Le maintien en détention provisoire de l'un des organisateurs d'une fête clandestine payante dans un gîte près de Toulouse, malgré les restrictions dues à la crise sanitaire, a été demandé ce mardi devant la chambre de l'instruction de la Cour d'appel.

Pour l'avocate générale, cette soirée du 11 avril, "parfaitement structurée, organisée en plein confinement, au moment où la pandémie fait des centaines de milliers de morts" constitue un "trouble exceptionnel et incontournable à l'ordre public".

Et le maintien en détention provisoire est "justifié", selon le ministère public, qui souligne le besoin des enquêteurs de se pencher plus en profondeur sur les "activités" de l'entreprise de la personne poursuivie.

Deux autres personnes mises en examen pour les mêmes faits

A la suite de cette fête clandestine ayant donné lieu à une centaine de verbalisations pour non respect du couvre-feu, deux personnes avaient été mises en examen pour dégradation volontaire du bien d'autrui, travail dissimulé, recel et mise en danger de la vie d'autrui.

Une décision "complètement disproportionnée"

Mais un seul, un homme de 27 ans, avait été placé en détention provisoire, l'autre ayant obtenu un contrôle judiciaire. Une décision "complètement disproportionnée", souligne Me Ferdinand Djammen Nzepa, qui défend le jeune détenu.

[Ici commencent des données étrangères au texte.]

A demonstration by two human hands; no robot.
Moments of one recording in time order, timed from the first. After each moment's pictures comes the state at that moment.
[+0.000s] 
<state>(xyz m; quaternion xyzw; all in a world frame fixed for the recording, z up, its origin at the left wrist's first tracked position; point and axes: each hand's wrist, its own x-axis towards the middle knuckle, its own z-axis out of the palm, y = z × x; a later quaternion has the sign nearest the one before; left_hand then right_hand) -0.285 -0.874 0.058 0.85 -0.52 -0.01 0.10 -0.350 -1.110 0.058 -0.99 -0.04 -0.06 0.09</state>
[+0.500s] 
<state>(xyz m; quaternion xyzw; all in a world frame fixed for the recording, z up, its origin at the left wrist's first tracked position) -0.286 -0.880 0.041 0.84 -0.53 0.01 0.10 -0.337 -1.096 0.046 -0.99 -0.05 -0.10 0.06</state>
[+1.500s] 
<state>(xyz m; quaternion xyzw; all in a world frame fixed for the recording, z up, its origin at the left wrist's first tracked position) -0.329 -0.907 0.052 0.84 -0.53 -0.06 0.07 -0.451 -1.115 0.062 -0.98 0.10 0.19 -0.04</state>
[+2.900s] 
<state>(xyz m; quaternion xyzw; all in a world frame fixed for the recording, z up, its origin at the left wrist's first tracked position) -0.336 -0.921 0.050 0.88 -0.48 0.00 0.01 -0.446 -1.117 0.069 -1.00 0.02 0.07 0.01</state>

"Personne ne conteste l'infraction commise par ces deux jeunes hommes", soutient Me Djammen Nzepa, exprimant toutefois son "incompréhension totale face à cette différence de traitement" entre les deux organisateurs.

Le 11 avril, son client T.V, autoentrepreneur dans la communication et le domaine de la musique, et un ami à lui, étudiant en Master en région parisienne, organisent une fête payante dans un gîte, à 40 km de de Toulouse. Alertés par le voisinage sur la soirée, les gendarmes constatent à leur arrivée la présence de quelque 170 personnes, entassées sans masques, rappelle le magistrat de la chambre de l'instruction. Les deux organisateurs avaient fait payer l'entrée et le parking, avec présence de serveurs, videurs et DJs professionnels. Le chiffre d'affaire estimé de cette soirée s'élève à 7.500 euros, pour un bénéfice net de 5.200 euros. "On nous dit que le travail dissimulé semble être le mode habituel du fonctionnement de la société de mon client. Mais quelle société? Il n'y a pas de société, il a juste le statut d'autoentrepreneur, il est au RSA", s'emporte Me Djammen Nzepa.

Selon lui, la justice veut en faire "une affaire emblématique".

"Il a un enfant en bas âge, sa compagne est enceinte de sept mois... Il ne fait encourir aucun risque à l'enquête", assure l'avocat. La décision doit être rendue ce jeudi.